• Activity: Set down each entry below exactly as it stands.

[Stored items from a collection]
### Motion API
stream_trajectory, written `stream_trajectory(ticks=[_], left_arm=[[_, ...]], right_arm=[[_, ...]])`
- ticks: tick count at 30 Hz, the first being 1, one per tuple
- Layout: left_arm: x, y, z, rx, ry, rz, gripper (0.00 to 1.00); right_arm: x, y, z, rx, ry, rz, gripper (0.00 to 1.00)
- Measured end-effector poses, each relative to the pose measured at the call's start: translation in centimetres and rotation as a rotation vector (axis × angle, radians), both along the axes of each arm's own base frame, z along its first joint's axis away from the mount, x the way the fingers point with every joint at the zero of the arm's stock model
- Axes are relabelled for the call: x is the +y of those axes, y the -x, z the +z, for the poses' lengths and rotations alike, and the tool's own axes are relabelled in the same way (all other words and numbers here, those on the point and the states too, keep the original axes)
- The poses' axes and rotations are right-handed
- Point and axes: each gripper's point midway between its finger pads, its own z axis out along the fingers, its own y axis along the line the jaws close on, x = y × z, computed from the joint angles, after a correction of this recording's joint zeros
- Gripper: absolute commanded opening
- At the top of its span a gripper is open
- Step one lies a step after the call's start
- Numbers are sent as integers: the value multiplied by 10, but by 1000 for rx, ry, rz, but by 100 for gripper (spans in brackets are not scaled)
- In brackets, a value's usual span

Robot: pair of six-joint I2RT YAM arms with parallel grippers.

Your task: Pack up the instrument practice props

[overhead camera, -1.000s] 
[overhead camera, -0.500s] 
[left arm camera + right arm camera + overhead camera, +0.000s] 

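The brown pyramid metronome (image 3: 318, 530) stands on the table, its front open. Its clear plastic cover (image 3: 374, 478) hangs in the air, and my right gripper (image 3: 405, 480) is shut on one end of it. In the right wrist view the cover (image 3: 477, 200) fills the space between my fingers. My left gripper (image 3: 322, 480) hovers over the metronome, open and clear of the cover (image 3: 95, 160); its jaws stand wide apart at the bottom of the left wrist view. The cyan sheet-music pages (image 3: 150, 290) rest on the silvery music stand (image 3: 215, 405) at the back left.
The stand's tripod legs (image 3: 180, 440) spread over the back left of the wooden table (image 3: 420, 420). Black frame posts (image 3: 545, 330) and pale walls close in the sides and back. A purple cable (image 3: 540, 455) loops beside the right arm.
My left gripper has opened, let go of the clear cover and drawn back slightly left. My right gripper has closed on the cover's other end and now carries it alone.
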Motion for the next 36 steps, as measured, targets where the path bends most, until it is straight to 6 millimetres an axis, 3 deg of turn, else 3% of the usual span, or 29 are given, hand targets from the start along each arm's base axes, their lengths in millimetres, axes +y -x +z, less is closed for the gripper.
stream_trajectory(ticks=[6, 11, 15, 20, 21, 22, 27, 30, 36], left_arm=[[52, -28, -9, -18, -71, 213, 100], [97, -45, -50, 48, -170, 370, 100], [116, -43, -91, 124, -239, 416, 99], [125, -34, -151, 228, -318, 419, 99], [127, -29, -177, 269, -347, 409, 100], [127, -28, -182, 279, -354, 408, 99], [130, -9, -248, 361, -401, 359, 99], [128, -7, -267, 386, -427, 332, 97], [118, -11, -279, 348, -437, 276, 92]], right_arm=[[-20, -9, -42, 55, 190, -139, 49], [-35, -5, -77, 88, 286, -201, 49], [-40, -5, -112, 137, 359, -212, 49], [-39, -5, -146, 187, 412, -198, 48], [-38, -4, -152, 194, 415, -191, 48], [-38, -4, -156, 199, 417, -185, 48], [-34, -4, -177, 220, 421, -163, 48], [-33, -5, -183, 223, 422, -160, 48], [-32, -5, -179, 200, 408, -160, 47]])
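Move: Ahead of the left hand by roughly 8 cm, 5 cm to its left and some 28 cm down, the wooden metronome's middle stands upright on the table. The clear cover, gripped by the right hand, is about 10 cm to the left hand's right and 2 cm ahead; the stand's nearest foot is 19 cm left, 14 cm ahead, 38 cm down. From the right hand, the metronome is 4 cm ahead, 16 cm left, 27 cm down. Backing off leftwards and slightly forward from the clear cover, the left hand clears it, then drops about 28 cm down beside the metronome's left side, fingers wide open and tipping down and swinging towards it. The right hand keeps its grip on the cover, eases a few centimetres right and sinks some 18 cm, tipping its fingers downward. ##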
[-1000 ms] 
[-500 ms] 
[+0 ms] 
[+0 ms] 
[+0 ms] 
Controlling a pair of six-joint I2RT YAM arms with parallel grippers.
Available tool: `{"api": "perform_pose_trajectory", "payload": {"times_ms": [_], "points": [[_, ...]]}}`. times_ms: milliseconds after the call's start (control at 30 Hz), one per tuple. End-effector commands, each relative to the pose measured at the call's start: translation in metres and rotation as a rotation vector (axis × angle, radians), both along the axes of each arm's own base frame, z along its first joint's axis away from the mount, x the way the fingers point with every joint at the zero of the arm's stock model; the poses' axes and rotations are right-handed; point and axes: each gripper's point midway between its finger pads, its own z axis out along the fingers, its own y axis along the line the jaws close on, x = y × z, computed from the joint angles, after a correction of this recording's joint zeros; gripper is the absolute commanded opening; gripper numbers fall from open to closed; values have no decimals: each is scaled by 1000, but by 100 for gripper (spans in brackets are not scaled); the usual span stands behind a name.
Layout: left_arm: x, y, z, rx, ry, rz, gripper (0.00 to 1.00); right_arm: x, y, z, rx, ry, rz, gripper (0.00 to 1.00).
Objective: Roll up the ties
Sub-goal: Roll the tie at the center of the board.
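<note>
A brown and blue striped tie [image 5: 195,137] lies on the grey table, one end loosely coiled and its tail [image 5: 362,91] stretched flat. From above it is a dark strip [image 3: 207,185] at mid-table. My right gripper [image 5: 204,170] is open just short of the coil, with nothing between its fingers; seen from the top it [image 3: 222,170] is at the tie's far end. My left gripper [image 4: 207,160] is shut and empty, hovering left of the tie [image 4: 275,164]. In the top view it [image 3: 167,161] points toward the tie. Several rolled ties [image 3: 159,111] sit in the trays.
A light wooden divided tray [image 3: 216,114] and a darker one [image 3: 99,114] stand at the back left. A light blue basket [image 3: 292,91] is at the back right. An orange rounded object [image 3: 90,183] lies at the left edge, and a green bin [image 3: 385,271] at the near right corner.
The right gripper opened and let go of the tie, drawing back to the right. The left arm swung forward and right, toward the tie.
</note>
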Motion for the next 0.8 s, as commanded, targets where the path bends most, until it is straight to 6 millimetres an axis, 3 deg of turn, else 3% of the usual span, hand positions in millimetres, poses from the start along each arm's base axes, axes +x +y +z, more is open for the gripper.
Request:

• The completed task:
### Motion API
stream_trajectory, written `stream_trajectory(ticks=[_], left_arm=[[_, ...]], right_arm=[[_, ...]])`
- ticks: tick count at 30 Hz, the first being 1, one per tuple
- Layout: left_arm: x, y, z, rx, ry, rz, gripper (0.00 to 1.00); right_arm: x, y, z, rx, ry, rz, gripper (0.00 to 1.00)
- Measured end-effector poses, each relative to the pose measured at the call's start: translation in centimetres and rotation as a rotation vector (axis × angle, radians), both along the axes of each arm's own base frame, z along its first joint's axis away from the mount, x the way the fingers point with every joint at the zero of the arm's stock model
- Axes are relabelled for the call: x is the +y of those axes, y the -x, z the +z, for the poses' lengths and rotations alike, and the tool's own axes are relabelled in the same way (all other words and numbers here, those on the point and the states too, keep the original axes)
- The poses' axes and rotations are right-handed
- Point and axes: each gripper's point midway between its finger pads, its own z axis out along the fingers, its own y axis along the line the jaws close on, x = y × z, computed from the joint angles, after a correction of this recording's joint zeros
- Gripper: absolute commanded opening
- At the top of its span a gripper is open
- Step one lies a step after the call's start
- Numbers are sent as integers: the value multiplied by 10, but by 1000 for rx, ry, rz, but by 100 for gripper (spans in brackets are not scaled)
- In brackets, a value's usual span

Robot: pair of six-joint I2RT YAM arms with parallel grippers.

Your task: Pack up the instrument practice props

[overhead camera, -1.000s] 
[overhead camera, -0.500s] 
[left arm camera + right arm camera + overhead camera, +0.000s] 

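The brown pyramid metronome (image 3: 318, 530) stands on the table, its front open. Its clear plastic cover (image 3: 374, 478) hangs in the air, and my right gripper (image 3: 405, 480) is shut on one end of it. In the right wrist view the cover (image 3: 477, 200) fills the space between my fingers. My left gripper (image 3: 322, 480) hovers over the metronome, open and clear of the cover (image 3: 95, 160); its jaws stand wide apart at the bottom of the left wrist view. The cyan sheet-music pages (image 3: 150, 290) rest on the silvery music stand (image 3: 215, 405) at the back left.
The stand's tripod legs (image 3: 180, 440) spread over the back left of the wooden table (image 3: 420, 420). Black frame posts (image 3: 545, 330) and pale walls close in the sides and back. A purple cable (image 3: 540, 455) loops beside the right arm.
My left gripper has opened, let go of the clear cover and drawn back slightly left. My right gripper has closed on the cover's other end and now carries it alone.
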Motion for the next 36 steps, as measured, targets where the path bends most, until it is straight to 6 millimetres an axis, 3 deg of turn, else 3% of the usual span, or 29 are given, hand targets from the start along each arm's base axes, their lengths in millimetres, axes +y -x +z, less is closed for the gripper.
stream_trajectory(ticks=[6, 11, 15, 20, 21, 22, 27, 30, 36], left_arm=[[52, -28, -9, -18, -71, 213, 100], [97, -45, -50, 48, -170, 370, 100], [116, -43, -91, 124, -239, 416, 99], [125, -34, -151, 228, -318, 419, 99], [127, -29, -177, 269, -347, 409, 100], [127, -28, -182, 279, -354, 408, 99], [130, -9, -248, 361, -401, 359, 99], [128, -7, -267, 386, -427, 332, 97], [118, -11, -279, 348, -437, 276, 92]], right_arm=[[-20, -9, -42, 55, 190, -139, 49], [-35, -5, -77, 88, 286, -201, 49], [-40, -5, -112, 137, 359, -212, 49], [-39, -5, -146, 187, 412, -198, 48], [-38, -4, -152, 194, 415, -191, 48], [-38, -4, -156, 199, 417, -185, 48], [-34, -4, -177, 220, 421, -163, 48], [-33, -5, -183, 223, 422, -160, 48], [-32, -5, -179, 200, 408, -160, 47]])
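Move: Ahead of the left hand by roughly 8 cm, 5 cm to its left and some 28 cm down, the wooden metronome's middle stands upright on the table. The clear cover, gripped by the right hand, is about 10 cm to the left hand's right and 2 cm ahead; the stand's nearest foot is 19 cm left, 14 cm ahead, 38 cm down. From the right hand, the metronome is 4 cm ahead, 16 cm left, 27 cm down. Backing off leftwards and slightly forward from the clear cover, the left hand clears it, then drops about 28 cm down beside the metronome's left side, fingers wide open and tipping down and swinging towards it. The right hand keeps its grip on the cover, eases a few centimetres right and sinks some 18 cm, tipping its fingers downward. ##
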[-1000 ms] 
[-500 ms] 
[+0 ms] 
[+0 ms] 
[+0 ms] 
Controlling a pair of six-joint I2RT YAM arms with parallel grippers.
Available tool: `{"api": "perform_pose_trajectory", "payload": {"times_ms": [_], "points": [[_, ...]]}}`. times_ms: milliseconds after the call's start (control at 30 Hz), one per tuple. End-effector commands, each relative to the pose measured at the call's start: translation in metres and rotation as a rotation vector (axis × angle, radians), both along the axes of each arm's own base frame, z along its first joint's axis away from the mount, x the way the fingers point with every joint at the zero of the arm's stock model; the poses' axes and rotations are right-handed; point and axes: each gripper's point midway between its finger pads, its own z axis out along the fingers, its own y axis along the line the jaws close on, x = y × z, computed from the joint angles, after a correction of this recording's joint zeros; gripper is the absolute commanded opening; gripper numbers fall from open to closed; values have no decimals: each is scaled by 1000, but by 100 for gripper (spans in brackets are not scaled); the usual span stands behind a name.
Layout: left_arm: x, y, z, rx, ry, rz, gripper (0.00 to 1.00); right_arm: x, y, z, rx, ry, rz, gripper (0.00 to 1.00).
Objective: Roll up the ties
Sub-goal: Roll the tie at the center of the board.
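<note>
A brown and blue striped tie [image 5: 195,137] lies on the grey table, one end loosely coiled and its tail [image 5: 362,91] stretched flat. From above it is a dark strip [image 3: 207,185] at mid-table. My right gripper [image 5: 204,170] is open just short of the coil, with nothing between its fingers; seen from the top it [image 3: 222,170] is at the tie's far end. My left gripper [image 4: 207,160] is shut and empty, hovering left of the tie [image 4: 275,164]. In the top view it [image 3: 167,161] points toward the tie. Several rolled ties [image 3: 159,111] sit in the trays.
A light wooden divided tray [image 3: 216,114] and a darker one [image 3: 99,114] stand at the back left. A light blue basket [image 3: 292,91] is at the back right. An orange rounded object [image 3: 90,183] lies at the left edge, and a green bin [image 3: 385,271] at the near right corner.
The right gripper opened and let go of the tie, drawing back to the right. The left arm swung forward and right, toward the tie.
</note>
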Motion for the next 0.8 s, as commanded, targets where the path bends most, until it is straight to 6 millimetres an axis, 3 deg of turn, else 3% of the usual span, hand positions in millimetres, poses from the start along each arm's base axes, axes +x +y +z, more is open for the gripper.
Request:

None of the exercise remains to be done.